━━ Given information
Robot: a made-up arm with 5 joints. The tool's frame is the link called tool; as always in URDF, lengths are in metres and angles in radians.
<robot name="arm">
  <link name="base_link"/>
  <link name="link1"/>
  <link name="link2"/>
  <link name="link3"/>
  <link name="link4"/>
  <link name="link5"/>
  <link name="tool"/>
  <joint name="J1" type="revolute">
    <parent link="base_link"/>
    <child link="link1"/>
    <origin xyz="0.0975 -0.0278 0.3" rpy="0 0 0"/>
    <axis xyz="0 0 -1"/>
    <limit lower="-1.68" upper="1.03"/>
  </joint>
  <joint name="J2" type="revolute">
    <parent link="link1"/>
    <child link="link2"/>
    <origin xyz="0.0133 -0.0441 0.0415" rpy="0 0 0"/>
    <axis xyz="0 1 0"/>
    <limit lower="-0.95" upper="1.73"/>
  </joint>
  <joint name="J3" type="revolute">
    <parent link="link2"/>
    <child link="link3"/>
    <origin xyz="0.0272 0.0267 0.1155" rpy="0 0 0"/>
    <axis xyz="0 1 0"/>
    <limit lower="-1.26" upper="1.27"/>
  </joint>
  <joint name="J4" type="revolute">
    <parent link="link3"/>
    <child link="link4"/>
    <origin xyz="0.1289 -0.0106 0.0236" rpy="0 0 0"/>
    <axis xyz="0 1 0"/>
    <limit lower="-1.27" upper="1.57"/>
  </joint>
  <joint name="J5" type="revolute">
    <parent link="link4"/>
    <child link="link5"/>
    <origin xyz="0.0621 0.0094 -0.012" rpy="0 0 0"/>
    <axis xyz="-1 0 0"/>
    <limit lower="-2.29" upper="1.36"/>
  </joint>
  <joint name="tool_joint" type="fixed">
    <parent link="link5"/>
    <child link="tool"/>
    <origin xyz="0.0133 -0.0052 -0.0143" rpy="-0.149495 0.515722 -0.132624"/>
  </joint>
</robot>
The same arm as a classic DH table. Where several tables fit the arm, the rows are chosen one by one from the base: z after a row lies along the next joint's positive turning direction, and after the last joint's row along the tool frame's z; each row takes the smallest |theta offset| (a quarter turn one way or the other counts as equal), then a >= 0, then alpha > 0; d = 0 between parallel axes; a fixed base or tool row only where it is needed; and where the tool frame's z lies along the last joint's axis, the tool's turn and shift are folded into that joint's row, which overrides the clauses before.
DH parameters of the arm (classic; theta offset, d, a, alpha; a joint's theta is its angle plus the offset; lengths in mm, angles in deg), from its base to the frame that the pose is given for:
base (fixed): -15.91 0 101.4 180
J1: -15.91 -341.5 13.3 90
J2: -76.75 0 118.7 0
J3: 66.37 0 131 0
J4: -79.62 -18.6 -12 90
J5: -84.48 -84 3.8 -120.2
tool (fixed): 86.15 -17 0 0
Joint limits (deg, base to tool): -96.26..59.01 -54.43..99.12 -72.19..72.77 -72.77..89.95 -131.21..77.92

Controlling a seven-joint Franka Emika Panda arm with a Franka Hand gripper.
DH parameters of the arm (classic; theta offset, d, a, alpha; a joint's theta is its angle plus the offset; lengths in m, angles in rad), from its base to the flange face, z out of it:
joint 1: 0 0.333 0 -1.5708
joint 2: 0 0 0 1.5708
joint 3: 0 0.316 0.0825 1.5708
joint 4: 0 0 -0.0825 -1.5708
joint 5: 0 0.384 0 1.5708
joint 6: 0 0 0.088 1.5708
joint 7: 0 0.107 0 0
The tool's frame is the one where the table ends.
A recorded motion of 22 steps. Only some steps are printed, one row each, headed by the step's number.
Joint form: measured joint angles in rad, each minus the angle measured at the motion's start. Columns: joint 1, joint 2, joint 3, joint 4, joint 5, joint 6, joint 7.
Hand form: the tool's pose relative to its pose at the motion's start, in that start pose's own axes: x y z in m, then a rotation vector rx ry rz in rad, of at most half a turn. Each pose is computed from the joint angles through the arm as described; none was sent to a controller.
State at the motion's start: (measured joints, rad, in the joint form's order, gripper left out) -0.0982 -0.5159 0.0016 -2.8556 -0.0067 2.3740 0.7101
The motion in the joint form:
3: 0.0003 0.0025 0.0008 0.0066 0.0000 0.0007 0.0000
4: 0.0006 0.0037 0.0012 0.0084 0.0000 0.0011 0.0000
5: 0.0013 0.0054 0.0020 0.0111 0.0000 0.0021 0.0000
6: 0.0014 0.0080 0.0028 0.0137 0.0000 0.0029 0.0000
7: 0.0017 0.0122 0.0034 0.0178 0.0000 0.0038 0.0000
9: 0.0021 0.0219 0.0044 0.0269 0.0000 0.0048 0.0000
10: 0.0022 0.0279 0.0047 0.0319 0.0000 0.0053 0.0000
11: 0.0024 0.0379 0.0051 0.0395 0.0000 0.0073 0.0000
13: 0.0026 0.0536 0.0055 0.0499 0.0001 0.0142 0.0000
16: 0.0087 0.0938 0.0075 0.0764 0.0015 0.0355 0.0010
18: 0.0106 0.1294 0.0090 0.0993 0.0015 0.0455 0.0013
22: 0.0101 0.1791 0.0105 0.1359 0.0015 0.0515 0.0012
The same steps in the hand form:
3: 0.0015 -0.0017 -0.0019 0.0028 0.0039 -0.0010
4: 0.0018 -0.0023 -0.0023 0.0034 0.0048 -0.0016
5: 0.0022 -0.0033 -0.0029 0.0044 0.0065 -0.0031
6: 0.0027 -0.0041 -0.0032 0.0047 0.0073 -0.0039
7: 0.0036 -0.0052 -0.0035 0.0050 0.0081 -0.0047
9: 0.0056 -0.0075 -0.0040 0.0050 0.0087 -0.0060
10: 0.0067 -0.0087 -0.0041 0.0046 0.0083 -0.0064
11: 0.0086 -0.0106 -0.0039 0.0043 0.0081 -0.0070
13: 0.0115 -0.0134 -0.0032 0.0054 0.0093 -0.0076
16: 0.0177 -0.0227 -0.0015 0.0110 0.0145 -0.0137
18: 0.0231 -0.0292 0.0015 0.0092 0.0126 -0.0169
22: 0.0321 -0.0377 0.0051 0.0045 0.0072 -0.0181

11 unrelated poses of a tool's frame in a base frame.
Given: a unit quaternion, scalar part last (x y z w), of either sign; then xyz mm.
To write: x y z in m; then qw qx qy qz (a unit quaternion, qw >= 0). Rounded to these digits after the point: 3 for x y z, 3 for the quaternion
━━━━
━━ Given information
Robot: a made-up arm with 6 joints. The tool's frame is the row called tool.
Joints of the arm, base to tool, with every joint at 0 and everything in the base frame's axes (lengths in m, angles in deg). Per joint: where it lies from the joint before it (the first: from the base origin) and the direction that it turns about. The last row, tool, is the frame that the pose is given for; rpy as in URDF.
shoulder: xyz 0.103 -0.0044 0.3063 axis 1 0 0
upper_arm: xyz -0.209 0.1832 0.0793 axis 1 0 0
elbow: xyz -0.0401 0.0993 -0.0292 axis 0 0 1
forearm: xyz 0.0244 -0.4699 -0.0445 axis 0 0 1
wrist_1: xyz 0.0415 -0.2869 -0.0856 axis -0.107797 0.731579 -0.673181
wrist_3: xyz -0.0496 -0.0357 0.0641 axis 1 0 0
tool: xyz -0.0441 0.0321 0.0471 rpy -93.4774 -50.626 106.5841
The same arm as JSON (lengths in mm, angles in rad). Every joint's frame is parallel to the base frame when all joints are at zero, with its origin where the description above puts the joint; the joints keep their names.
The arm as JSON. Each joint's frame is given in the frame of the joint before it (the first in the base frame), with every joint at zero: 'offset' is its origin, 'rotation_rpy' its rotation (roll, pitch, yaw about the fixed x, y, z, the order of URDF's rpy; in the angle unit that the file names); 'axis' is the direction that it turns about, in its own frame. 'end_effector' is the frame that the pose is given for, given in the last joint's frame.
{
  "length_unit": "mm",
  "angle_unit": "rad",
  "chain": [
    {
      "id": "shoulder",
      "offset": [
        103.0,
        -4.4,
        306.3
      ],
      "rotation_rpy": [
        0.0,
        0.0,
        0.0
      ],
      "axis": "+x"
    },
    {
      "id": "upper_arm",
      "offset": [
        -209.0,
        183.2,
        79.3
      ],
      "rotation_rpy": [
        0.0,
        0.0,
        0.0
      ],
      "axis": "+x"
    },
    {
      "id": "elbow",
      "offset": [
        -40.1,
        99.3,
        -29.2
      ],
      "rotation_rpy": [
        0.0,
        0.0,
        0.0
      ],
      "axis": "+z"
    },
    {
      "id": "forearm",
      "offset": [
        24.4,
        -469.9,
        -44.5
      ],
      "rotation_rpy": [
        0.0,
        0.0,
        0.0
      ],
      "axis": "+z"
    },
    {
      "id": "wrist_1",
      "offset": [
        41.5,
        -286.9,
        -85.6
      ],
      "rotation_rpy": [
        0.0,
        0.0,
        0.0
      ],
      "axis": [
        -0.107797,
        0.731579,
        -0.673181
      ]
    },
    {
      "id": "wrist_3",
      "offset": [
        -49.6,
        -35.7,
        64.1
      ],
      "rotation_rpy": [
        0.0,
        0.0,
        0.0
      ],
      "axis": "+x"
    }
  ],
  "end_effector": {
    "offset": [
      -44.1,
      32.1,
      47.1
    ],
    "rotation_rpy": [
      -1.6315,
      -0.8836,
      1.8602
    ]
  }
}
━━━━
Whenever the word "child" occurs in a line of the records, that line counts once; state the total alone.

§ **Written response**: 6